Find the line with "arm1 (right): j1" and the line with "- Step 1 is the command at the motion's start" in the entries below; output exactly those two lines, every line between them, and no others.

○ ○ ○ ○

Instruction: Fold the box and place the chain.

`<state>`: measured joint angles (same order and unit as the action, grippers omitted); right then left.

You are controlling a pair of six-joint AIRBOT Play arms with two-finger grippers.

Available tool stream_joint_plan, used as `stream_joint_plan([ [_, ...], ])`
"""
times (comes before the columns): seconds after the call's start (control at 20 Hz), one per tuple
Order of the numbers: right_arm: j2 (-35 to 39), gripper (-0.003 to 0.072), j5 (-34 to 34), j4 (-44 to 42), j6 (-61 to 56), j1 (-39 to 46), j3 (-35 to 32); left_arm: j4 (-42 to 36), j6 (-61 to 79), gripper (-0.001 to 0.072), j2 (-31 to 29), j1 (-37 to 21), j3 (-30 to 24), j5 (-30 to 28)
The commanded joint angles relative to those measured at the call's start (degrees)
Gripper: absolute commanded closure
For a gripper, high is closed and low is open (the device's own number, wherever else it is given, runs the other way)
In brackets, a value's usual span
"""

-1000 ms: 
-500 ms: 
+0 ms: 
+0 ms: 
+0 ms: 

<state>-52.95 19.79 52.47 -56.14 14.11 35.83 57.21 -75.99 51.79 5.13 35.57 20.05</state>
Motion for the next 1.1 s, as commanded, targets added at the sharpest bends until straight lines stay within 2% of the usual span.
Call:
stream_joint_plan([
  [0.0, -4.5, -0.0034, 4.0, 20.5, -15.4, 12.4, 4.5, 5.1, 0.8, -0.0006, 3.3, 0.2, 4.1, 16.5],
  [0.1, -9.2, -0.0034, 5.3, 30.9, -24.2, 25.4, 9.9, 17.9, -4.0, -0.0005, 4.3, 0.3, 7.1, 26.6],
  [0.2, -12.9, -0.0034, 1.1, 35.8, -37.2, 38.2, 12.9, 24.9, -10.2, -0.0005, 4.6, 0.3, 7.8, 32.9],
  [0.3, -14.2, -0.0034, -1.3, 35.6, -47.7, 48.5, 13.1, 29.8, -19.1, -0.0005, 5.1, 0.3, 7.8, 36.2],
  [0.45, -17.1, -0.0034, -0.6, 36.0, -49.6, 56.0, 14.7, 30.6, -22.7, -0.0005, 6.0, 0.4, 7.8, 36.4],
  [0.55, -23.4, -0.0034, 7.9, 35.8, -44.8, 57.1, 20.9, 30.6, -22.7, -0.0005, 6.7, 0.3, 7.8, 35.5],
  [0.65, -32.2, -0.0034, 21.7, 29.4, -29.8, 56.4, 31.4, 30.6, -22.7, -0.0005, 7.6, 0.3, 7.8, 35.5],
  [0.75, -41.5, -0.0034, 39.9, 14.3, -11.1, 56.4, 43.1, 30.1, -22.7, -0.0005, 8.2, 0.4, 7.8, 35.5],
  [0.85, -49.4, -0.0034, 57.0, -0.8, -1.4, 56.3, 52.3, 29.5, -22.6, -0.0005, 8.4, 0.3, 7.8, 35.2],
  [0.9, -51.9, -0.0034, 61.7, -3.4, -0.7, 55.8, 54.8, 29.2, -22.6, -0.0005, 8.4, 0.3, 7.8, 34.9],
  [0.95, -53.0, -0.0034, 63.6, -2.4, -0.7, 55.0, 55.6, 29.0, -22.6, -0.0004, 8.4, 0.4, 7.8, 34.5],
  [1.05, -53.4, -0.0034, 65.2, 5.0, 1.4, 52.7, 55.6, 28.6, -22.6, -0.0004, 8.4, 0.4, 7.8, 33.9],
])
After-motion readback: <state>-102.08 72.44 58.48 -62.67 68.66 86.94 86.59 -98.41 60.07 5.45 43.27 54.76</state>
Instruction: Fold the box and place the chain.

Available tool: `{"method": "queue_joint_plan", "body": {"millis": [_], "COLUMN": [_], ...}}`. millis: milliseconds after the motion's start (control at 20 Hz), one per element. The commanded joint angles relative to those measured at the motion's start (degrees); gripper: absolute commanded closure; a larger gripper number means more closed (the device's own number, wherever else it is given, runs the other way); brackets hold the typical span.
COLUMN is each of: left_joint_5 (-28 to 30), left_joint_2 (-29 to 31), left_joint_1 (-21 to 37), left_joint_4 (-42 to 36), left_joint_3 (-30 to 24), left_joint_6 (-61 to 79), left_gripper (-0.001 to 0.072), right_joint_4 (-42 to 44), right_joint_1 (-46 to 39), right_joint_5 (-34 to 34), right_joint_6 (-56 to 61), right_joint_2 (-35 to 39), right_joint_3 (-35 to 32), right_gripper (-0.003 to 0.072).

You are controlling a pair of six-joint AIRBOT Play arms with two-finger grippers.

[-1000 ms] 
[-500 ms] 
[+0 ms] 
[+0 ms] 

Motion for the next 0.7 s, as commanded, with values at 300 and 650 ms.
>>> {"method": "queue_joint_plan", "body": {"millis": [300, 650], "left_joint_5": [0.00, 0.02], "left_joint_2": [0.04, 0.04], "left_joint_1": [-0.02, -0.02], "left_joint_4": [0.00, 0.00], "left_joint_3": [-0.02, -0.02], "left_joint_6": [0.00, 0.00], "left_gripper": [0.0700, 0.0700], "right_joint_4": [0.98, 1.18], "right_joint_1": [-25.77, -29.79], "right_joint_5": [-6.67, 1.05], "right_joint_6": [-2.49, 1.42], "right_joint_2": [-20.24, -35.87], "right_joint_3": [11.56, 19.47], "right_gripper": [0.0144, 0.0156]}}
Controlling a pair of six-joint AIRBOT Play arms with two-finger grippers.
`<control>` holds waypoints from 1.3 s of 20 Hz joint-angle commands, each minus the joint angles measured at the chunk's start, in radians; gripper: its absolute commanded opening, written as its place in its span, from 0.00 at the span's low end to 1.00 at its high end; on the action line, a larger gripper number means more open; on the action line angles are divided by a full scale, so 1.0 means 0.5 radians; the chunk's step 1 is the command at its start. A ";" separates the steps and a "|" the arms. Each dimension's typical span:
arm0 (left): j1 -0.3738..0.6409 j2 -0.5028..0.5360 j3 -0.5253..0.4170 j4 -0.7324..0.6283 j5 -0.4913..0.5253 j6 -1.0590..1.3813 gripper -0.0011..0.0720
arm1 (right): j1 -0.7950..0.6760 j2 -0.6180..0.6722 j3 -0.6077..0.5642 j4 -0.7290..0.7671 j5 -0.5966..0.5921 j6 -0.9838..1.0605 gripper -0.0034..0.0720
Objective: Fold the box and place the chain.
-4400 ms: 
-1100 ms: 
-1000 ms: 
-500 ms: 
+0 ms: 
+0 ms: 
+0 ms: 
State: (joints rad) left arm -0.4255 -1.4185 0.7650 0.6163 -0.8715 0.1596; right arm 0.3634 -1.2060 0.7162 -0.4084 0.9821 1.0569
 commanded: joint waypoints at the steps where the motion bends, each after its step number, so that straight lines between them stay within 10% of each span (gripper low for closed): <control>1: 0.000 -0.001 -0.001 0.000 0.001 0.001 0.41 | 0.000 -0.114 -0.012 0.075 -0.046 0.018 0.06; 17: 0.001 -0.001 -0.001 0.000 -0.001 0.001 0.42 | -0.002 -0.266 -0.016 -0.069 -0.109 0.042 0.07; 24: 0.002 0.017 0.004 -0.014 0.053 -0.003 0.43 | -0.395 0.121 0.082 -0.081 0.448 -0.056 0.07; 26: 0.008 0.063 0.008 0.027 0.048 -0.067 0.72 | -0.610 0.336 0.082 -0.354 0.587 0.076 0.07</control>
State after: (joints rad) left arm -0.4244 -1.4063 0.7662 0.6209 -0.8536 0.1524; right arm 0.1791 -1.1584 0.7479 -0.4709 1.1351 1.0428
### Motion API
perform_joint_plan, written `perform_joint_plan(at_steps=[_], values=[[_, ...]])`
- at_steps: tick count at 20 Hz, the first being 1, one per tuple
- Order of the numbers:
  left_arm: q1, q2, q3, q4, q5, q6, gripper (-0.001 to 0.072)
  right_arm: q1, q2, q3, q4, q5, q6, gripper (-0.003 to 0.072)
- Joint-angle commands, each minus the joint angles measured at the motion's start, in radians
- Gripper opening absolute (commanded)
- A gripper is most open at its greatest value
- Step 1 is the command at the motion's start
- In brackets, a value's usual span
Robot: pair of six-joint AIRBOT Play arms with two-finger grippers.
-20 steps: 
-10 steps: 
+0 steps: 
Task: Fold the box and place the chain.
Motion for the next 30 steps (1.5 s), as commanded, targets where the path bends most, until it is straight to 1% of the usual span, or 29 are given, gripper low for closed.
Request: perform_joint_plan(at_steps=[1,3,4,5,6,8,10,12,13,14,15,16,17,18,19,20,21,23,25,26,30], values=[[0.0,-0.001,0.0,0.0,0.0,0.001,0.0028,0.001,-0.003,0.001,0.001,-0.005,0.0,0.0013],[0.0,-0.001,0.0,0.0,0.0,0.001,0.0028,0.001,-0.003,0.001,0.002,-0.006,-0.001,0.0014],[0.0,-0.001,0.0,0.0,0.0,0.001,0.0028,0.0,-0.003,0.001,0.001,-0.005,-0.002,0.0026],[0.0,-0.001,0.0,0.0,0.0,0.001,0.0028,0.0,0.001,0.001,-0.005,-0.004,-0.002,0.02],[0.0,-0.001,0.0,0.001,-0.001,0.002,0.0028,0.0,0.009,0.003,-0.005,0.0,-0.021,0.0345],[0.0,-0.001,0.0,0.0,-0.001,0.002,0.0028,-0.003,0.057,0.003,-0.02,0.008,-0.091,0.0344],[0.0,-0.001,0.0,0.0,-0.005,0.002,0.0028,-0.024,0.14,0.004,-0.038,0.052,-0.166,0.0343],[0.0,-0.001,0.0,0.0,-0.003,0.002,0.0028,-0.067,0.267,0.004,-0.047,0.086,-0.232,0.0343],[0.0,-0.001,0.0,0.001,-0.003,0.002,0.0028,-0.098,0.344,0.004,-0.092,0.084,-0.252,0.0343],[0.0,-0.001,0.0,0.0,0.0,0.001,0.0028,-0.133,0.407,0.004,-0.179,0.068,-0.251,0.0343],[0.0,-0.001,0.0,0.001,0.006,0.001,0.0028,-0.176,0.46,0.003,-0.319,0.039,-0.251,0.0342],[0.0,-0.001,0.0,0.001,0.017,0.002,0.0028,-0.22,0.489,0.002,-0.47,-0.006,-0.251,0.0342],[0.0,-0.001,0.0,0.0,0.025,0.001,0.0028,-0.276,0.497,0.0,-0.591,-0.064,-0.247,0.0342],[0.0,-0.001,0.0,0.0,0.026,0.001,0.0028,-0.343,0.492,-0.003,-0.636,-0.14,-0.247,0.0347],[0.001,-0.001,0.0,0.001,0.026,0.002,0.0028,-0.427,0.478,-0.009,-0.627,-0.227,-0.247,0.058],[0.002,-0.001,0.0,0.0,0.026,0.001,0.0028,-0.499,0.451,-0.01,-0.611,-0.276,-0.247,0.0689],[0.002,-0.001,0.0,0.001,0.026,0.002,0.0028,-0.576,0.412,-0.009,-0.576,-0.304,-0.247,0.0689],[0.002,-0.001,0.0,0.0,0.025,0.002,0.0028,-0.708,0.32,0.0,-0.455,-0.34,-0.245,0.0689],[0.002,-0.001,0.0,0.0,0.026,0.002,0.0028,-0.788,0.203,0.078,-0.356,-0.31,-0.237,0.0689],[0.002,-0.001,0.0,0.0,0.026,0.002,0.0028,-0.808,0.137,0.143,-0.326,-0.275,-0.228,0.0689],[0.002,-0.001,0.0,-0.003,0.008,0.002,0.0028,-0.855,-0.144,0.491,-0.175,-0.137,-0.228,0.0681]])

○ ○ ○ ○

Written answer
arm1 (right): j1 -0.7950..0.6760 j2 -0.6180..0.6722 j3 -0.6077..0.5642 j4 -0.7290..0.7671 j5 -0.5966..0.5921 j6 -0.9838..1.0605 gripper -0.0034..0.0720
Objective: Fold the box and place the chain.
-4400 ms: 
-1100 ms: 
-1000 ms: 
-500 ms: 
+0 ms: 
+0 ms: 
+0 ms: 
State: (joints rad) left arm -0.4255 -1.4185 0.7650 0.6163 -0.8715 0.1596; right arm 0.3634 -1.2060 0.7162 -0.4084 0.9821 1.0569
 commanded: joint waypoints at the steps where the motion bends, each after its step number, so that straight lines between them stay within 10% of each span (gripper low for closed): <control>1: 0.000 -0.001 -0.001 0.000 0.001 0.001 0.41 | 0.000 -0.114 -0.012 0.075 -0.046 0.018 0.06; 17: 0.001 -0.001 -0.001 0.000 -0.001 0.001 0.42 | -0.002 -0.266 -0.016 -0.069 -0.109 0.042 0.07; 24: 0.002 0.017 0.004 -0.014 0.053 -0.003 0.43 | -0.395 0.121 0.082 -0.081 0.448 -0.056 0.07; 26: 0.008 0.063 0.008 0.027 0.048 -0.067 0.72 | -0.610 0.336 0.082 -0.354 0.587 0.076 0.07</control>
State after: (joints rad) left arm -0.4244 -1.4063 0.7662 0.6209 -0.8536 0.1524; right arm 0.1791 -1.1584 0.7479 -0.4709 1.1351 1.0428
### Motion API
perform_joint_plan, written `perform_joint_plan(at_steps=[_], values=[[_, ...]])`
- at_steps: tick count at 20 Hz, the first being 1, one per tuple
- Order of the numbers:
  left_arm: q1, q2, q3, q4, q5, q6, gripper (-0.001 to 0.072)
  right_arm: q1, q2, q3, q4, q5, q6, gripper (-0.003 to 0.072)
- Joint-angle commands, each minus the joint angles measured at the motion's start, in radians
- Gripper opening absolute (commanded)
- A gripper is most open at its greatest value
- Step 1 is the command at the motion's start

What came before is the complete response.